Pilot 2.0 Task and Wish List

This is a collection of special requests, wishes, suggestions, recommendations, etc. for the Pilot 2.0 Project.

Task and wish list for new developments (including tasks common between Pilot 1 and Pilot 2)

Feature Comments Status
Auto API documentation Generate API documentation from GitHub automatically. Assigned to Daniel. Not completed
Harvester support For all workflows but initially for jumbo-job and event service on HPC:s using old PanDA Pilot code. In progress
PilotDB Keep local DB file like sqlite3 to record job status, workflow status, job metrics, etc instead of dump files. Suggested by W. Guan (August 2016). Files/info to consolidate: 1) job metrics, 2) job state files, 3) jobReport json file, 4) pilot error report json file, 5) .. Assigned to Wen Guan (September 2016) Being discussed
Information service component Design a pilot component responsible for contact with information services. Assigned to Alexey Anisenkov (August 2016). Done
GFAL2 site mover Primarily for non-rucio users. Implemented by Alexey Anisenkov. (September 2016). Done
Objectstore site mover Inheriting from rucio site mover. Assigned to Wen Guan (September 2016) Done.
Traceability and pilot logging See JIRA ticket ATLASPANDA-295 for more info (October 2016) Not done
getJob(), updateJob() All job types. Message body for the final heartbeat. Assigned to Daniel and Danila. Not done
getEventRanges(), updateEventRanges() Mainly for event service. getEventRanges() also used for normal jobs to make sure the events are still available when the payload is executed, i.e. relevant for clone jobs. Assigned to Wen. Not done
Extraction of information from jobReport.json Experiment specific json created by payload and interpreted by pilot. In progress
Construction of jobMetrics Sent to server on every heartbeat. Assigned to Danila. Not done
Construction of OutputFiles.xml Metadata info relevant for Nordugrid. Not done
Conversion of worker profiles to job profiles E.g. adjustment of start and end time. Relevant for event service on HPC. Not done
Plug-in mechanism Discuss different implémentations. 1) Wen's plug-in manager, 2) Harvester plug-in mechanism, 3) plug-in handling in Pilot 1. Done
Data Control component interface to copy tools Assigned to Tobias. In progress
Implementation of copy tools Assigned to Tobias/Pavlo. In progress
Support for containers Pilot should be able to execute the payload in its own container. Container planning. Common task, Pilot 1+2. Assigned to Paul. Supported in Pilot 1, v 69.0 and Pilot 2 In progress
Better debug mode capability Pilot should do the tail of the active log in debug mode, not necessarily the payload stdout. See mail from Rod, Feb 14. Pilot 2. To be done

Pilot 1.0 feature requests

This section contains major feature requests for Pilot 1.0 that arrive during the development of Pilot 2.0, that should be added to Pilot 2.0 as well.

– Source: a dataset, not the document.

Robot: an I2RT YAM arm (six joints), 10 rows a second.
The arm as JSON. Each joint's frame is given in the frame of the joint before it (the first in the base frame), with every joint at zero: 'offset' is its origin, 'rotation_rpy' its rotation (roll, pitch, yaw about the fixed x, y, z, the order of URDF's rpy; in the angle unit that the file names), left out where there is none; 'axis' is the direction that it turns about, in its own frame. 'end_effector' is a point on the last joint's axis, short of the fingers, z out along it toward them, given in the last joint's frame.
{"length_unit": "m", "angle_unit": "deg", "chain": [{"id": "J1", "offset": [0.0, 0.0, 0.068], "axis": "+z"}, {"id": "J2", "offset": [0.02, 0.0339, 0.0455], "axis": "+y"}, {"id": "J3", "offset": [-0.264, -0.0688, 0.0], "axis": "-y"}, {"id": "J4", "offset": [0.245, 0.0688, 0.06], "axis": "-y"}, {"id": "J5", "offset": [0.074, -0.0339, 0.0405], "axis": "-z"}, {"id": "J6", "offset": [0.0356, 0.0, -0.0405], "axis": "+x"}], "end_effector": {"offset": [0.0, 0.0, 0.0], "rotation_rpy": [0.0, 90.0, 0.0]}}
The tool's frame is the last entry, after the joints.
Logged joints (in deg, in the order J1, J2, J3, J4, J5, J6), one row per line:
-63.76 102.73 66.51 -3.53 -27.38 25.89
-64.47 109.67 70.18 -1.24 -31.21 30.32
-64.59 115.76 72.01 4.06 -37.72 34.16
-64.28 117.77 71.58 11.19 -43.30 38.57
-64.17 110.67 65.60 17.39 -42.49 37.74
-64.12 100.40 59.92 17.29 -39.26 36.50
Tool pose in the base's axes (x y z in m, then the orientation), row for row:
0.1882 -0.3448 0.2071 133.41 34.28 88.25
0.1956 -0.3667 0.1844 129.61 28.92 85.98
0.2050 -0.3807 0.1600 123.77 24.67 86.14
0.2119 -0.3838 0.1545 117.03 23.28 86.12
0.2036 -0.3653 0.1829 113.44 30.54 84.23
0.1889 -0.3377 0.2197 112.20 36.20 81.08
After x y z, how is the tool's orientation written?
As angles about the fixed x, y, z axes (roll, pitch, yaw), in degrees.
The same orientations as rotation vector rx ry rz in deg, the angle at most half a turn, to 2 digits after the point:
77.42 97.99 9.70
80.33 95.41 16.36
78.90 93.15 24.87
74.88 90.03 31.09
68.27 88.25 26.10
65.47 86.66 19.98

Feature Pilot 1.0 version Comments Status
Benchmarking 68.0 Support for cern-benchmark suite. Assigned to Paul Nilsson Done.
Benchmarking 2 68.1 Optimizations for cern-benchmark suite. Assigned to Paul Nilsson Done.
Using payload release to setup memory monitor 67.6/68.0 Fallback to release 21 in case of setup problems (will happen with older releases). To be done by mid-February. Assigned to Danila Oleynik. Reassigned to Daniel Drizhuk. Done.
Insufficient adler32 exception handling 69.X See ATLASPANDA-329. New adler32 function added, to be tested In progress.
HC testing for preproduction versions of asetup and xrootd 68.0 Extension of HC controls in the pilot (a la --overwriteQueuedata={..} instruction). See ATLASPANDA-322 Done.
Failed job showing secondary error in panda monitor rather than actual important error ? To be solved by using error priority (mechanism exists). See ATLASPANDA-282 Not done (low priority).
Support for Event Streaming Service V1 68.0+ Event Service using Prefetcher tool. See EventServiceDataPrefetching. Assigned to Paul Nilsson. Prefetcher updated, not yet released (21.0.21). In progress.